### TO DO
Write out the data below in full, unchanged, minus the images.

--

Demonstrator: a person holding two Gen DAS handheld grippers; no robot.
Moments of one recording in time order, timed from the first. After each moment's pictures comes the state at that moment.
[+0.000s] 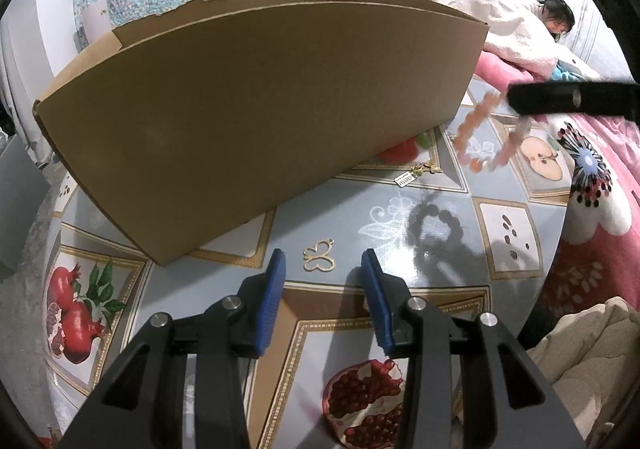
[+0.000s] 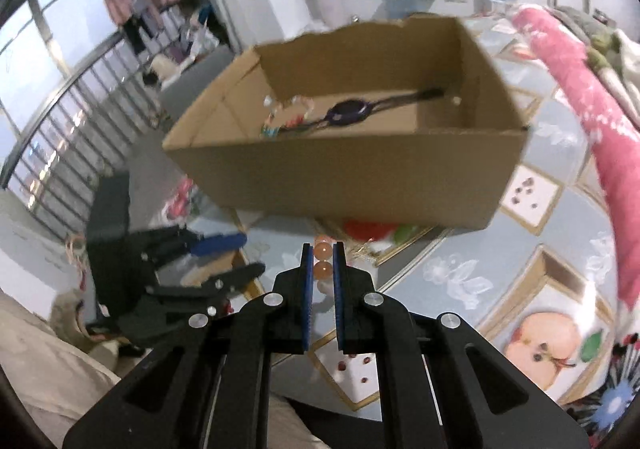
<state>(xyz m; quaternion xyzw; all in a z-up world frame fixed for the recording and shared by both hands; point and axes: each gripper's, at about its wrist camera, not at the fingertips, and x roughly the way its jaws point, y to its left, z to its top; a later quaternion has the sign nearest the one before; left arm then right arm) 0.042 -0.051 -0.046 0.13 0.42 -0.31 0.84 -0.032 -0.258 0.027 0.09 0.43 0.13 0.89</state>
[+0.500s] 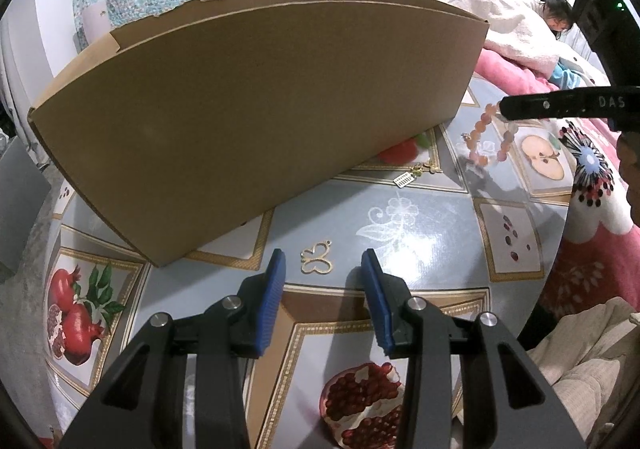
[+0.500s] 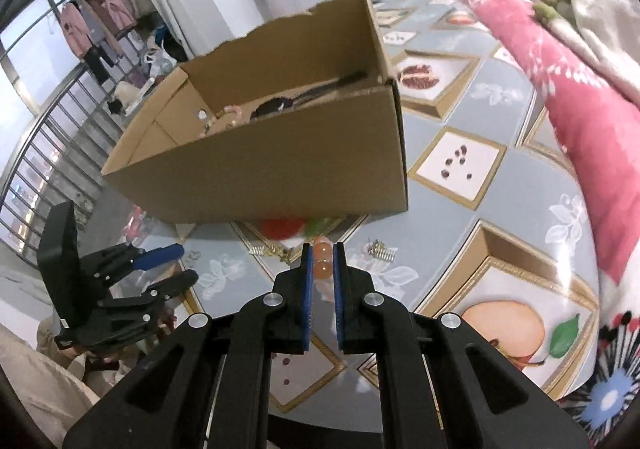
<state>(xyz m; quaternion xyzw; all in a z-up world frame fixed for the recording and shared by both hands) 0.043 -0.054 -0.045 0.14 0.42 -0.31 0.84 -0.025 -0.306 -0.002 0.12 0.44 0.07 0.89</state>
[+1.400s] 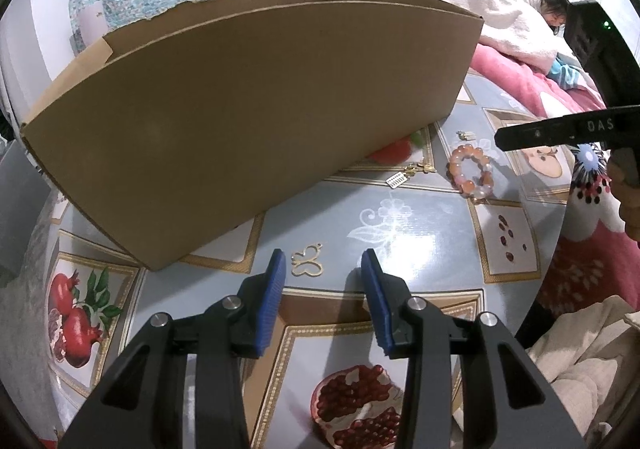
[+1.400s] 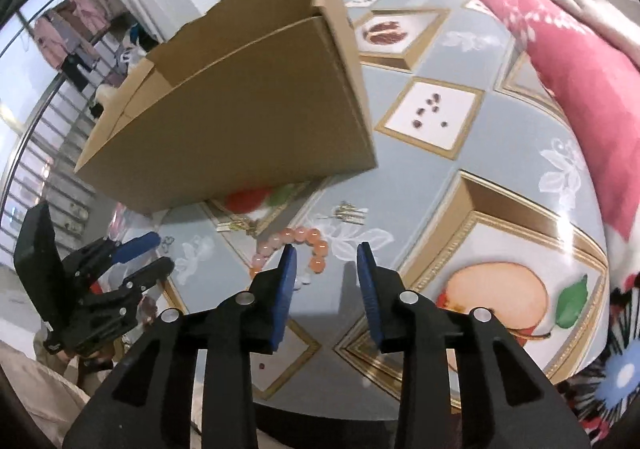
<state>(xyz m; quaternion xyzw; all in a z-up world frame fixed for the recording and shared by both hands) 0.043 -0.065 -0.044 0.15 0.43 -0.31 0.84 -0.023 -0.308 -0.030 0.15 0.48 0.06 0.86</state>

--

### COMPLETED TASK
Demonstrator: a person holding two Gen DAS handheld grippers; no robot.
Moments of one recording in time order, timed from the first. After each moment's pictures comes the state at that moment.
[+0.000s] 
[+0.000s] 
<state>(xyz m; quaternion xyzw; all in a z-up world frame fixed for the recording and shared by both hands; point and axes: each gripper's, at about its wrist camera, not at the fingertips, and x roughly the way its jaws point, y to its left, z to its top; a later quaternion has the sign nearest the one before; left arm then right arm) 0.042 -0.051 -0.046 0.13 0.42 -0.31 0.84 -0.032 -0.258 0.027 0.09 0.43 0.13 0.89</state>
[+0.500s] 
[+0.500s] 
<state>(xyz m; quaternion xyzw; all in a z-up world frame fixed for the recording and shared by both hands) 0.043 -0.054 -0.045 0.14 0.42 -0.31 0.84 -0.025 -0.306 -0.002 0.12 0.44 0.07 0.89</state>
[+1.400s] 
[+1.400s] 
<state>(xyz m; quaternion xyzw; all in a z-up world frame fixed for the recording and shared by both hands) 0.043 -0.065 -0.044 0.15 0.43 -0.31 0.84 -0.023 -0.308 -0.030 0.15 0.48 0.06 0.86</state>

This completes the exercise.